一声门响,寝室的门慢慢的从外面推开了,李晓军落汤鸡似的一脚踏进门来,他自己拿一把伞,另一把伞还夹在另一个胳臂里。

“你到哪个教室去了,回来淋雨没有啊?我找了你几个小教室、大教室、阶梯教室,都没有见到你。最后我又到水工馆、河海馆找你也不见。图书馆关门了,不然我还要去图书馆找你,你是怎么回来的?”

“你看,你看!他那么辛苦,竟是为了找我,给我送雨伞!”我埋怨道。

“你不知道我是水猴吗?我是不怕水的,你什么时候见我打过雨伞?”我嗔怪他说。

“你平时不是在大教室听讲座吗,今天有讲座你没去?河海馆也没有你,你到哪理去了?怎么回来的?淋湿没有?”

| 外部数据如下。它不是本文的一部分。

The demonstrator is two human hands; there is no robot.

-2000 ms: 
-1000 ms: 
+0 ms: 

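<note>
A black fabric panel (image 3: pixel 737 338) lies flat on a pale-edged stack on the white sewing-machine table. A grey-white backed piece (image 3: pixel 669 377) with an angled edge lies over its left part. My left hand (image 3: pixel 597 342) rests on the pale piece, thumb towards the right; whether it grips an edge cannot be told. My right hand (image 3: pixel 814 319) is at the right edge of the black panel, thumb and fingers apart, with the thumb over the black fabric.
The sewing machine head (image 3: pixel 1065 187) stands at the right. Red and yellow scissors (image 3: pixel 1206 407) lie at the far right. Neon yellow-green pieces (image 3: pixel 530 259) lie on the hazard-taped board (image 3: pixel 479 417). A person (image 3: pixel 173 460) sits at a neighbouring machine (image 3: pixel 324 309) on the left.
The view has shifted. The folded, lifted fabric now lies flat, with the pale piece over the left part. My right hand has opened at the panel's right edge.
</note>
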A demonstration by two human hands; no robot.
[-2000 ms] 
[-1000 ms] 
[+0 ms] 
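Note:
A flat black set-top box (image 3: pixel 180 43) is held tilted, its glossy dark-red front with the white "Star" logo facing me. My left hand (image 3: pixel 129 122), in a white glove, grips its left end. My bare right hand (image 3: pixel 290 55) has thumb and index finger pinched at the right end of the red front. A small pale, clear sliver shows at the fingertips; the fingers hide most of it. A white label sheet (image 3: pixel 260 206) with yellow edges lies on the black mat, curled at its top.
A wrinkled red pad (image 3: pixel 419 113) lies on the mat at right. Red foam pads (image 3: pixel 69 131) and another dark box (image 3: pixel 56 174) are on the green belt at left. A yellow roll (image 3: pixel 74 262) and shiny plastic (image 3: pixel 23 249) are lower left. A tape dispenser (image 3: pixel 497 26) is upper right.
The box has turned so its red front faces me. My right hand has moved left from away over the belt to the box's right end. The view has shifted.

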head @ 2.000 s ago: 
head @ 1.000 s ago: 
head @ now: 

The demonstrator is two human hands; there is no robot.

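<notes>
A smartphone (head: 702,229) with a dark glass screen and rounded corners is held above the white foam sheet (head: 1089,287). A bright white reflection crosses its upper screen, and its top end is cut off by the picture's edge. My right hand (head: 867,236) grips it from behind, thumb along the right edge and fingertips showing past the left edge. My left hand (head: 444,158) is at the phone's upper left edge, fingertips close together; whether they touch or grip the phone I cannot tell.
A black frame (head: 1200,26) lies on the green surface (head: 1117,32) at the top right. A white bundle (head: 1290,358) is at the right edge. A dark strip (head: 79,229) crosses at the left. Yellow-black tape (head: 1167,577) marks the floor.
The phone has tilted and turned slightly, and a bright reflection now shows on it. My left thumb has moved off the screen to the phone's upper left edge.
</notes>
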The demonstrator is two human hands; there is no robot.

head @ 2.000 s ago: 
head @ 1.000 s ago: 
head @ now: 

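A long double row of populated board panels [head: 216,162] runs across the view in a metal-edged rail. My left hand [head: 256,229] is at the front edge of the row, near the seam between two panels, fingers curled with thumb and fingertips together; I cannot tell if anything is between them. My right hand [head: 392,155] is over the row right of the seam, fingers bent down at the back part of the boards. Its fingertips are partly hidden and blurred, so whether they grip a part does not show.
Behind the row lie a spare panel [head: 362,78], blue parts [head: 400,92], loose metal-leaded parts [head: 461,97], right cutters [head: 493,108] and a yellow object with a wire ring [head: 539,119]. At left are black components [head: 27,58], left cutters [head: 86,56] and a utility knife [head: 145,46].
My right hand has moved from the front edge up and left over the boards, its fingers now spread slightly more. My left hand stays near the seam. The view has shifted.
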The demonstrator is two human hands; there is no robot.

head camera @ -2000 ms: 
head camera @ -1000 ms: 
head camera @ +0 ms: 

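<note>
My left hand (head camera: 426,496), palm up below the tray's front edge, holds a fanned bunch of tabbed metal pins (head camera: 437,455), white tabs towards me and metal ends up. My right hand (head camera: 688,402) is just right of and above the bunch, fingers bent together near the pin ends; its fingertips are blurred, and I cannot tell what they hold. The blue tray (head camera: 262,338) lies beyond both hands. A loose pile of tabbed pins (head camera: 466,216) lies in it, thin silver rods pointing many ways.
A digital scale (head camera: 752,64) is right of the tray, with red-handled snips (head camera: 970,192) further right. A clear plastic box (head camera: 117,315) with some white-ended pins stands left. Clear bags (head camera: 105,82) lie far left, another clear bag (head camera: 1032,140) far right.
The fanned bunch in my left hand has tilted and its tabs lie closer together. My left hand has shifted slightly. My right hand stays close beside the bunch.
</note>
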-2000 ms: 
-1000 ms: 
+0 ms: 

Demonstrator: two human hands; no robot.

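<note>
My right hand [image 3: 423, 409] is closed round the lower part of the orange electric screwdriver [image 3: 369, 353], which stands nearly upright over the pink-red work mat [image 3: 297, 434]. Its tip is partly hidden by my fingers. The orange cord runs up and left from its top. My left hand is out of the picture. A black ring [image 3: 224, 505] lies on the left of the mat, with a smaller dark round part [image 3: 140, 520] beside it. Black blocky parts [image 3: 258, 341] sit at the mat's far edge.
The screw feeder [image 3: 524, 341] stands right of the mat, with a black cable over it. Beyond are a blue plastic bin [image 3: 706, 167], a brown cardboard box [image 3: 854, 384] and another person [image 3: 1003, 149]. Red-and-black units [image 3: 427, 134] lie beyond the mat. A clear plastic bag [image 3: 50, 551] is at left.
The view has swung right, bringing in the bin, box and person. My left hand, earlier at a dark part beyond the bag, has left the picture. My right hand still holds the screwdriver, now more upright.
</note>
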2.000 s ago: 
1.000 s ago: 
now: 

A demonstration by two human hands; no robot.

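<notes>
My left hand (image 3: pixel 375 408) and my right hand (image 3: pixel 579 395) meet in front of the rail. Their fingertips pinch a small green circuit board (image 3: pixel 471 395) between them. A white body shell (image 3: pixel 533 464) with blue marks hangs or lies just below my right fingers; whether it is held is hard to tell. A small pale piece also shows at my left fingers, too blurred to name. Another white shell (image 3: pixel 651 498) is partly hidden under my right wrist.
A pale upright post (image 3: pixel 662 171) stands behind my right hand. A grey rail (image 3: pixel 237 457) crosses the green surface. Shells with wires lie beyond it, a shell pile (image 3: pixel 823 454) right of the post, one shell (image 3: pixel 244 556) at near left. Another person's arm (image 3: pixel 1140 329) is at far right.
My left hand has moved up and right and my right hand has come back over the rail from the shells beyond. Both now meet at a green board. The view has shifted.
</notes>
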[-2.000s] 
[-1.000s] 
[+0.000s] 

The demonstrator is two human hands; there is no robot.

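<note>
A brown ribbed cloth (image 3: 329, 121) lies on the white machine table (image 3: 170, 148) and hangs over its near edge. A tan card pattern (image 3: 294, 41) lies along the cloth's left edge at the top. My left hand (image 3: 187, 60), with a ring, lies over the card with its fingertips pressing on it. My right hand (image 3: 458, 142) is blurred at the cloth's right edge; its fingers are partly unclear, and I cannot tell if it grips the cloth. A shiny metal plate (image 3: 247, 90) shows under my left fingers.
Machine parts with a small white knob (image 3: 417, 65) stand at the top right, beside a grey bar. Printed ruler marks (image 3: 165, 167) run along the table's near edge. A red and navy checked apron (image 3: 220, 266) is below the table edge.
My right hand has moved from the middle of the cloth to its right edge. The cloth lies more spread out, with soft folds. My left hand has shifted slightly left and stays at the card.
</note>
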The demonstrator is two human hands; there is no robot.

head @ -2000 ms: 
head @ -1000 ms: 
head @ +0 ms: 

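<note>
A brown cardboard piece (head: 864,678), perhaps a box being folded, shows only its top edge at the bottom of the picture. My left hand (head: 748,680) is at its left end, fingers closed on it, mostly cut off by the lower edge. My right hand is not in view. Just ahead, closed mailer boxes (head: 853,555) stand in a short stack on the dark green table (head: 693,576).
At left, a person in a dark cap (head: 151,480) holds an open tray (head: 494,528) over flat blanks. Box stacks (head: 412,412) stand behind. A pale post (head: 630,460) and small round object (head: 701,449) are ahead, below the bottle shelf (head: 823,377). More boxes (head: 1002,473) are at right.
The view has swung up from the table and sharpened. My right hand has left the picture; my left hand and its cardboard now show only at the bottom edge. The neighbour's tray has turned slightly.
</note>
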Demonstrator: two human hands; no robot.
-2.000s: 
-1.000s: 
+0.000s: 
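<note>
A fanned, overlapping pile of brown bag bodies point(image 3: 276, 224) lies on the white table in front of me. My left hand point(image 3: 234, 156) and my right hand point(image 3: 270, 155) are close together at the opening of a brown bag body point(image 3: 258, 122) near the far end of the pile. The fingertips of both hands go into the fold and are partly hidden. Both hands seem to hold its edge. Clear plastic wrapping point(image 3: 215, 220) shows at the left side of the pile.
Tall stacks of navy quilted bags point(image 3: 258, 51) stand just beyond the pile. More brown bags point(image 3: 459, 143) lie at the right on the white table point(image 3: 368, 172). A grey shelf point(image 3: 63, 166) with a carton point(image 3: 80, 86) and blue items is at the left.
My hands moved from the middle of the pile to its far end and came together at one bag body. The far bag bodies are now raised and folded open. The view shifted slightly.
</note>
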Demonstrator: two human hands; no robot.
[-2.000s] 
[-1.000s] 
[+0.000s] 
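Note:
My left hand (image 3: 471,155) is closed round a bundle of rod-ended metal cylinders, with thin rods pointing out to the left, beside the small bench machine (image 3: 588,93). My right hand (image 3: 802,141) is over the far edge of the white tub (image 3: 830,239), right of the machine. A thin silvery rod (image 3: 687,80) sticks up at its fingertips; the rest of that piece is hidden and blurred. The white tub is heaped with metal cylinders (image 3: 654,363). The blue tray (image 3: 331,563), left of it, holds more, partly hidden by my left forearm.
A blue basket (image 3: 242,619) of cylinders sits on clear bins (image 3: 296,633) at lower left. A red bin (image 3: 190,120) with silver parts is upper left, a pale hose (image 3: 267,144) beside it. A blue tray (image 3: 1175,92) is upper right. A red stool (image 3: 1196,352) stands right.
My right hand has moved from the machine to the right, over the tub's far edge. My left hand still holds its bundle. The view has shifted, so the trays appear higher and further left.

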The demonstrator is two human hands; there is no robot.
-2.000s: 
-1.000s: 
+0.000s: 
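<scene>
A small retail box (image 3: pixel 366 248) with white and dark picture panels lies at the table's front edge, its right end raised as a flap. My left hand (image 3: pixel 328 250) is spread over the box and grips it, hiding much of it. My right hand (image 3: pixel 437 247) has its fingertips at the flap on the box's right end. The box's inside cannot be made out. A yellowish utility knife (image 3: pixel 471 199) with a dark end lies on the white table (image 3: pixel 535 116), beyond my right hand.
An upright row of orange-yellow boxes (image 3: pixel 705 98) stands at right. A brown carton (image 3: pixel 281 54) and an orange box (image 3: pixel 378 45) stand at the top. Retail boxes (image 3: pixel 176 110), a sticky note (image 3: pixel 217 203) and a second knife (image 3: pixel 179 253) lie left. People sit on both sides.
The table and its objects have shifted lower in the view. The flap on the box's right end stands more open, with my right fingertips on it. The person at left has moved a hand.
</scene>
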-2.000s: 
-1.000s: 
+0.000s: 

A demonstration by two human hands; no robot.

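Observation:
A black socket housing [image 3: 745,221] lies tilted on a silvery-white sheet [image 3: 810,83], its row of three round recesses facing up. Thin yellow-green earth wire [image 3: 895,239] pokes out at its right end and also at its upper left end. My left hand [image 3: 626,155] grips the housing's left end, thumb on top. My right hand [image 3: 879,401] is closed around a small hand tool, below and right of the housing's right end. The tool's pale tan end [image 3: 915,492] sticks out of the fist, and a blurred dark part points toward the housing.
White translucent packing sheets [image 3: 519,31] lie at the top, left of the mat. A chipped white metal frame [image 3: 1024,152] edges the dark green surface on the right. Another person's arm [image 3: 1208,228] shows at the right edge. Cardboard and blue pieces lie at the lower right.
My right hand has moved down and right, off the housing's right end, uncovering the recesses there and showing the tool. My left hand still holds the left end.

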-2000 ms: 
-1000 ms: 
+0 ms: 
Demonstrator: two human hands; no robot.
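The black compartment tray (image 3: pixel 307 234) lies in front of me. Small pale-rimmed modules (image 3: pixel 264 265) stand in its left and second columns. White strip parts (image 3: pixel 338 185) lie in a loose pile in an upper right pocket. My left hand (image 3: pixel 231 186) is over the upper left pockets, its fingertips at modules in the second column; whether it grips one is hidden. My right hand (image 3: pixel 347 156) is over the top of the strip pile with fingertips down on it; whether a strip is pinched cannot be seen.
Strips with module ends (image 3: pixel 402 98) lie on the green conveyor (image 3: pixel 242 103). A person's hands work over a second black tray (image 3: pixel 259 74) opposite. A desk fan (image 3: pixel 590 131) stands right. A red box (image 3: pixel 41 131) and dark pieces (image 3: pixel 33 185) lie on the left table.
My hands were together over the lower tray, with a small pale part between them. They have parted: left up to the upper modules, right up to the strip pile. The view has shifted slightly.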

“看看,他还在操我的心。我们都在等你,正在研究不知道怎么出去找你呢?”我说。

“赶快换衣服,我给你弄碗盐水红糖茶压压惊,不要受凉感冒,影响奶水,小孩就没有奶吃了。你这个活雷锋啊!你真是好得不能再好了。”我对他说。

我和老李的关系让同班同学们非常羡慕。

“你们这样好,形影不离是不是亲兄弟啊?”

这是太湖的那个小女生问。

“我们是亲兄弟,你过来和我们一起走,就是亲姐妹。”我打趣地说。

“哈哈!亲姐妹?想得美!谁和你是亲姐妹?”

小女生嫉妒地说。

我知道这个小女生有话没话的总是拿我们班外表英俊,长得漂亮的男同学开玩笑。她还没有对象,她是在物色对象。但是,如果她把我们作为她物色的对象,那绝对是找错了对象,是犯了方向性的错误。我们并不理会她。